Nerds love plain text. Ask anyone who's ever spent 45 minutes stripping weird code out of a Microsoft Word document destined for the web, and they'll tell you why. A good text editor is a necessity for anyone who creates web content, and the new Byword 2 is a great one.
Byword 2 fits somewhere in between a full-fledged word processor (like Word or Pages) and TextEdit. The focus here is on your actual content. Like other text editors, Byword ignores stuff like mail merge, page layouts, tables, and other advanced bells and whistles common to modern word-processing applications. Instead, Byword offers a clean, minimal interface to keep you focused on creating. There are only two interface options: a light version with dark-gray text on a light-gray background, and a dark version with light-gray text on a black background. You can do a little bit of font tweaking, but beyond that, there's nothing to fiddle with in Byword, and nothing to distract you from writing.
But don't let Byword's simple interface fool you. The application fully supports Markdown, a markup language for formatting text created by Apple pundit John Gruber. Using a simple system of text-based syntax, Markdown can turn plain text into HTML code ready for publishing on the web. It's a great system, and Byword also displays styled text in-line as you type, so you'll have an idea of what the finished product will look like. There's also an HTML preview mode that removes Markdown syntax and displays your finished product.
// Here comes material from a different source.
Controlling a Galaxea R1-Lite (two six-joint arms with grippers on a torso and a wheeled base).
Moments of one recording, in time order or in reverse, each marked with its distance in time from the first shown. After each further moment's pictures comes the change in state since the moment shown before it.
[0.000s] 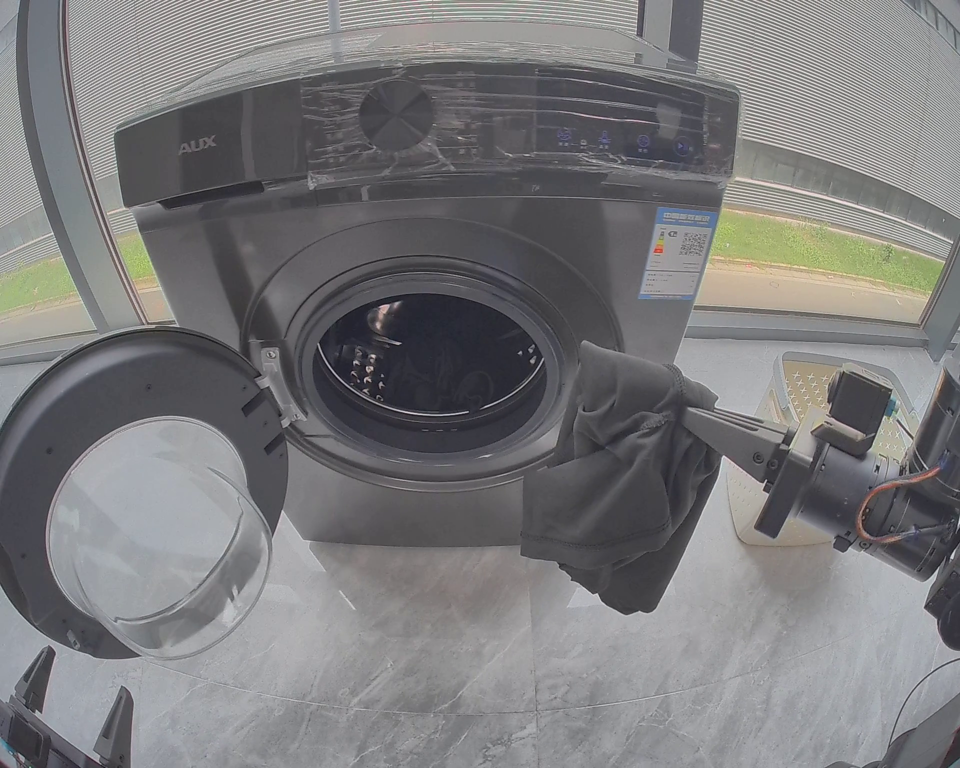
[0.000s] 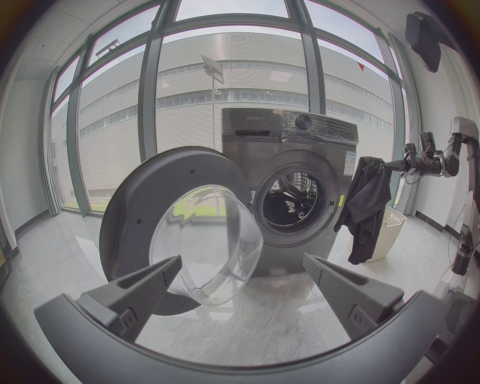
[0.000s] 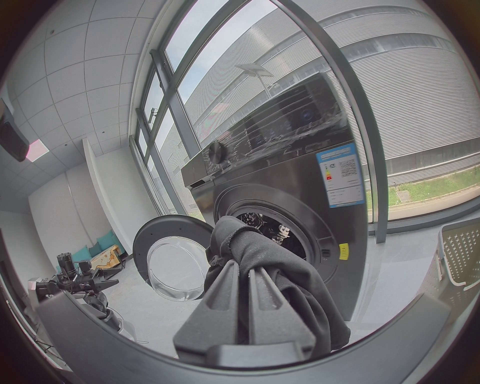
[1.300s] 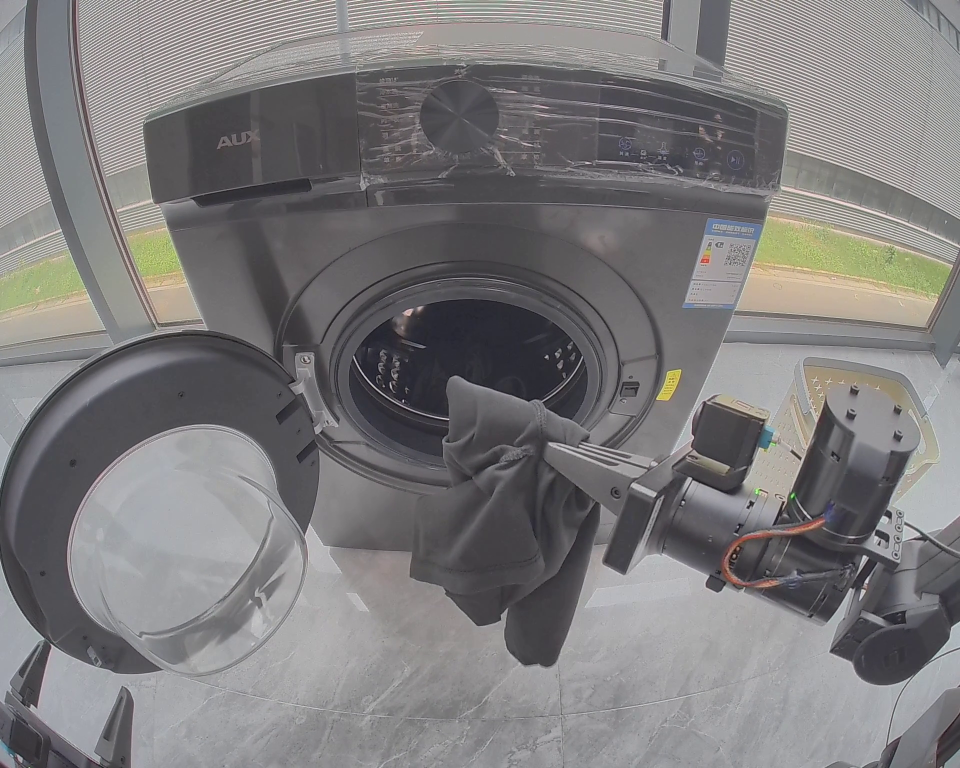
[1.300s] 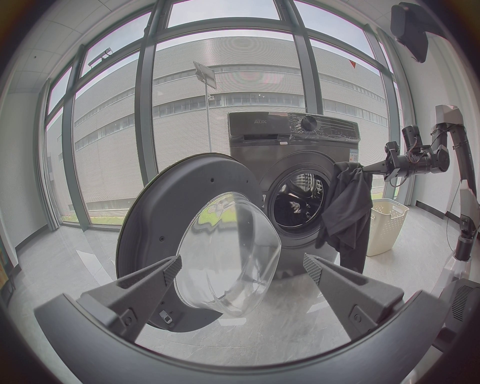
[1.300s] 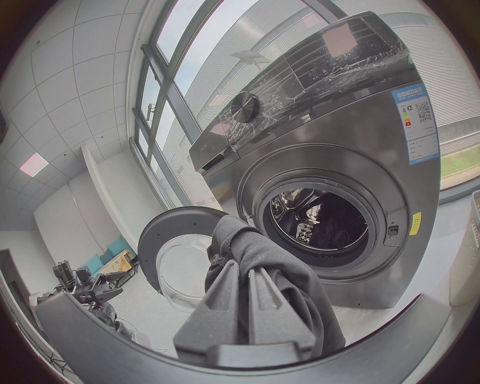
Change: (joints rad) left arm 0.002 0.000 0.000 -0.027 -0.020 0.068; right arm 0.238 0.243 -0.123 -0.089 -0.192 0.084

Byword runs ten bucks in the Mac App Store. But for maximum text-crunching goodness, you'll also want to pony up another $4.99 to add the publishing feature as an in-app purchase. For anyone publishing online, exporting HTML from Byword for web use is a fantastic feature. The extra five bucks lets you publish directly from Byword to Wordpress, Tumblr, Blogger, and Scriptogram blogs, as well as directly to your Evernote notebooks. Instead of copying and pasting, you can set up accounts on multiple services, and publish new content to them with a keystroke. It's a huge time-saver, and well worth the upgrade fee.
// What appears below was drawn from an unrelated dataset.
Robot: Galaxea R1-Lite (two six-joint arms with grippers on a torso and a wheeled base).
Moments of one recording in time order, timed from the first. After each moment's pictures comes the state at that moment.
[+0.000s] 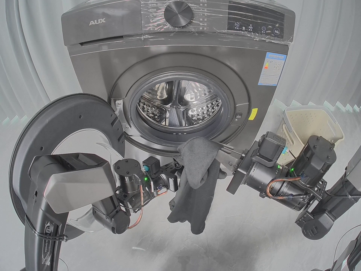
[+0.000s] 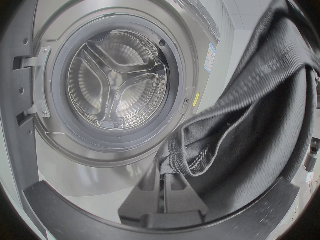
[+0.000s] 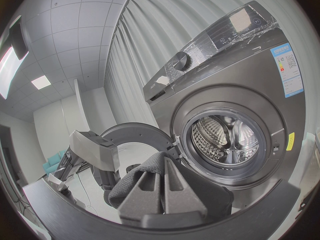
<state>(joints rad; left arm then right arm) -0.52 2.43 -0.86 -1.55 -0.14 -0.07 0.71 1.87 -0.54 -1.54 0.23 0.17</state>
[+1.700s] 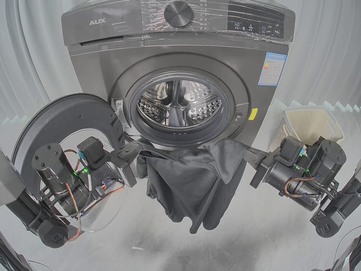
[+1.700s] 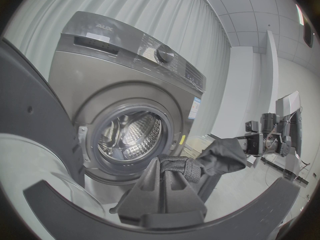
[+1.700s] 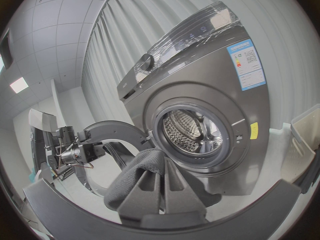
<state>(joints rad) -0.51 1.80 -0.37 -1.55 -0.13 -0.10 0.60 1.82 -0.40 -1.54 0.14 0.23</state>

Byword also comes in an iOS version ($4.99) and the two versions can talk to each other, syncing your documents via Dropbox or iCloud, so you can edit and publish documents seamlessly from a Mac, iPhone, or iPad.
Thanks to the clean interface and onboard publishing features, Byword has become my new go-to app for everything from grocery lists to meeting notes, and yes, writing this article. It's got everything I need, without any of the bloat of a word processor. While the few preference settings leave Byword as not terribly customizable, the lack of things to fiddle with is a great reminder to stop clicking stuff and actually do some work.
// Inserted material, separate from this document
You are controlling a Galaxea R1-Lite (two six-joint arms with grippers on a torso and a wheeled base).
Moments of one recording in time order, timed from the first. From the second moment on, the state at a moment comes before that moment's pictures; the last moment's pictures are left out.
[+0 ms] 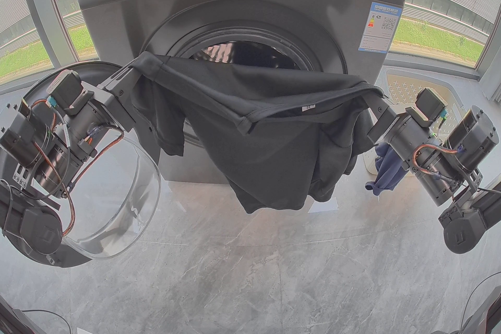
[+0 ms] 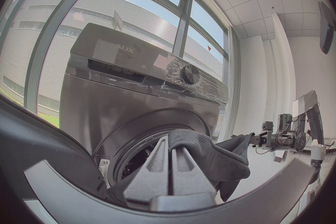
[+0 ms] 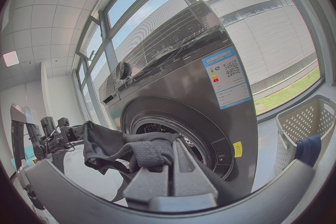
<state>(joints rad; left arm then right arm) -0.29 1.66 -0.61 -1.55 -0.29 -0.12 0.49 1.76 -0.62 -1.54 0.04 0.20</state>
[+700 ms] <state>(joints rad) -0.39 1.66 -0.61 -1.53 -0.26 -0.12 0.52 1.79 -0.51 -1.53 0.00 0.21</state>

My only real complaint is with the limited features of the publishing feature. Adding tags or categories requires typing them into a text field when you publish. Pulldown menus of your tags and categories, or auto-complete of recently used options, would be a great addition.
The bottom line. Byword was already one of our favorite text editors, and the new publishing feature is well worth the five bucks.
OS X 10.7 or later, 64-bit processor
Awesome new publishing feature.
Publishing requires additional in-app purchase. Limited customizability.